In some patients, it may be difficult to convincingly associate the presence and location of varicose veins to the truncal reflux that is present. In these cases, it may be acceptable to treat the varicosities alone. However, in view of the enormous heterogeneity of venous anatomy and presentation, clinical decisions should be made on an individual basis.
The majority of patients treated for superficial venous reflux formerly underwent open surgical procedures performed under general anesthesia. Concomitant phlebectomy of prominent varicosities was considered an integral part of the open procedure. However, the widespread availability, acceptance, and office-based nature of endovenous modalities has introduced a new dilemma regarding the treatment of visible varicose veins. Experts are divided over whether varicosities should be treated at the same time as the truncal intervention, later, or not at all.

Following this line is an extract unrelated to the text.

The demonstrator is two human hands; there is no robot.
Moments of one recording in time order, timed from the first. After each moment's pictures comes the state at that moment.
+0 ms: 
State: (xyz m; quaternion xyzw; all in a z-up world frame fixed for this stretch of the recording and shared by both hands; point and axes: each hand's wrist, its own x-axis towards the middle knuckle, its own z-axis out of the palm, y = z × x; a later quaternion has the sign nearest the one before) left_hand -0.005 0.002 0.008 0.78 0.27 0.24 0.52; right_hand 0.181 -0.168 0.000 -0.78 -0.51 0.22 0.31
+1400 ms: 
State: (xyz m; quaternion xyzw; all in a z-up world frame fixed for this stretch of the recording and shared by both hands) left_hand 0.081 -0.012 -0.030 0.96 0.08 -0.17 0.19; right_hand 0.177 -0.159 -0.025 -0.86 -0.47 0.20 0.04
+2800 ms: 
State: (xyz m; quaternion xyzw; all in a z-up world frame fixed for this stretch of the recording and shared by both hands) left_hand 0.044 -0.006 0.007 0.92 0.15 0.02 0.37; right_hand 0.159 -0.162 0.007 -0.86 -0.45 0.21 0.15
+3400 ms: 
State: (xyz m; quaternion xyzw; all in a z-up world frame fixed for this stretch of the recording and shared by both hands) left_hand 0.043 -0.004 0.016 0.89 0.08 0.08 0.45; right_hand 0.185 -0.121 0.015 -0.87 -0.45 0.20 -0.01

The truncal reflux may be treated alone, leaving the varicosities to regress in due course. This approach has the advantages of minimizing procedural duration and stress, as well as avoiding the risks of phlebectomy. In some patients, it may be clear that treatment of the truncal reflux will probably lead to a good resolution of prominent varicosities. However, the veins might not regress, and the lack of visible improvement after varicose vein intervention can cause significant dissatisfaction in some patients. Also, multiple treatment episodes can have cost implications for the health care provider and patient.
The truncal reflux and varicosities may be treated at the same time. This reduces the risk of residual varicosities and results in completed treatment in one sitting for the majority of patients. However, because some patients do experience complete regression of varicose veins after truncal treatment alone, patients may be overtreated and exposed to the risks of an unnecessary procedure.

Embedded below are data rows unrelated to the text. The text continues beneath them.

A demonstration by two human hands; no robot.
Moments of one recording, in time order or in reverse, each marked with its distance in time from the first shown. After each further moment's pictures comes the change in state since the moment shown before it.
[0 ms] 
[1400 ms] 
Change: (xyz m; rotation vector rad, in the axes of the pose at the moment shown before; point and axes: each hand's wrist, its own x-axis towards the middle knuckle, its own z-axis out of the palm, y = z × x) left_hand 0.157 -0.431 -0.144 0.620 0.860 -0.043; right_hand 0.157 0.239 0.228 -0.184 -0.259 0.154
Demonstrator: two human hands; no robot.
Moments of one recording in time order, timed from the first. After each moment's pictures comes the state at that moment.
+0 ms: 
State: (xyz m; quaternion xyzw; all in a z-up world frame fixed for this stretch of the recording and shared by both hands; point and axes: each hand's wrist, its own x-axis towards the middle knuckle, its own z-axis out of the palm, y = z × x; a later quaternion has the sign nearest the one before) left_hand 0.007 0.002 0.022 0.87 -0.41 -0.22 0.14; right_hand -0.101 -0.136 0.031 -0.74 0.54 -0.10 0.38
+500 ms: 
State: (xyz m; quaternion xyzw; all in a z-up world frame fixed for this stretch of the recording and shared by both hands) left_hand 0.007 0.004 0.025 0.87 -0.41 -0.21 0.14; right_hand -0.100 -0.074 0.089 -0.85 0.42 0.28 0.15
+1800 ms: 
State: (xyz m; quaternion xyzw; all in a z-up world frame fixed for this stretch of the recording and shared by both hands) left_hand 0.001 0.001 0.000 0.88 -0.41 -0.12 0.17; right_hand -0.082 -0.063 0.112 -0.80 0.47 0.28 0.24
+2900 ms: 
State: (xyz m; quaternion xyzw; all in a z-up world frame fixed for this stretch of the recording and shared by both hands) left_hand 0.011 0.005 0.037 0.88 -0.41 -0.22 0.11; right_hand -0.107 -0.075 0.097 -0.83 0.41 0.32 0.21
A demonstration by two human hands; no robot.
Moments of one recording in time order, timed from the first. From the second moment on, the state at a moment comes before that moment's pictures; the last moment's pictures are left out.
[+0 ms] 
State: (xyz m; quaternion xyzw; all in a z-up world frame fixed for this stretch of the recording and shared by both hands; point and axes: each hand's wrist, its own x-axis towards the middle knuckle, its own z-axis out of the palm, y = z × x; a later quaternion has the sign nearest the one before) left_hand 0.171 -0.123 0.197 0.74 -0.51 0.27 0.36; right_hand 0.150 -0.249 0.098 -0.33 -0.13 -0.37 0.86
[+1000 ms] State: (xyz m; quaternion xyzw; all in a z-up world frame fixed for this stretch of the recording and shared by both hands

Some clinicians offer concomitant treatment of varicosities in some patients, depending on the size, extent, and location of their varicose veins. This approach is limited by the lack of valid selection criteria for which patients should be offered additional treatment of varicosities.
Another factor that can influence the decision regarding treatment of varicose veins is type of anesthetic. The requirement of a general anesthetic can be an important disincentive for both patient and doctor. However, a number of authors have reported the feasibility and effectiveness of ambulatory phlebectomy performed in an office-based setting using local and tumescent anesthesia alone. A randomized study by Carradice and colleagues comparing concomitant and delayed phlebectomy (with truncal endovenous laser ablation) reported a high requirement of subsequent interventions in patients in whom phlebectomy was delayed, which equated to a significant quality-of-life deficit.
The cost implications to the patient and health care provider of different treatment strategies should also be considered. A health economic modeling study suggested that in patients with symptomatic great saphenous vein (GSV) reflux, endovenous thermal ablation of the GSV with delayed treatment of varicosities (if required) might be the most cost-effective treatment strategy, although patient and local factors can also influence cost-effectiveness and should be considered.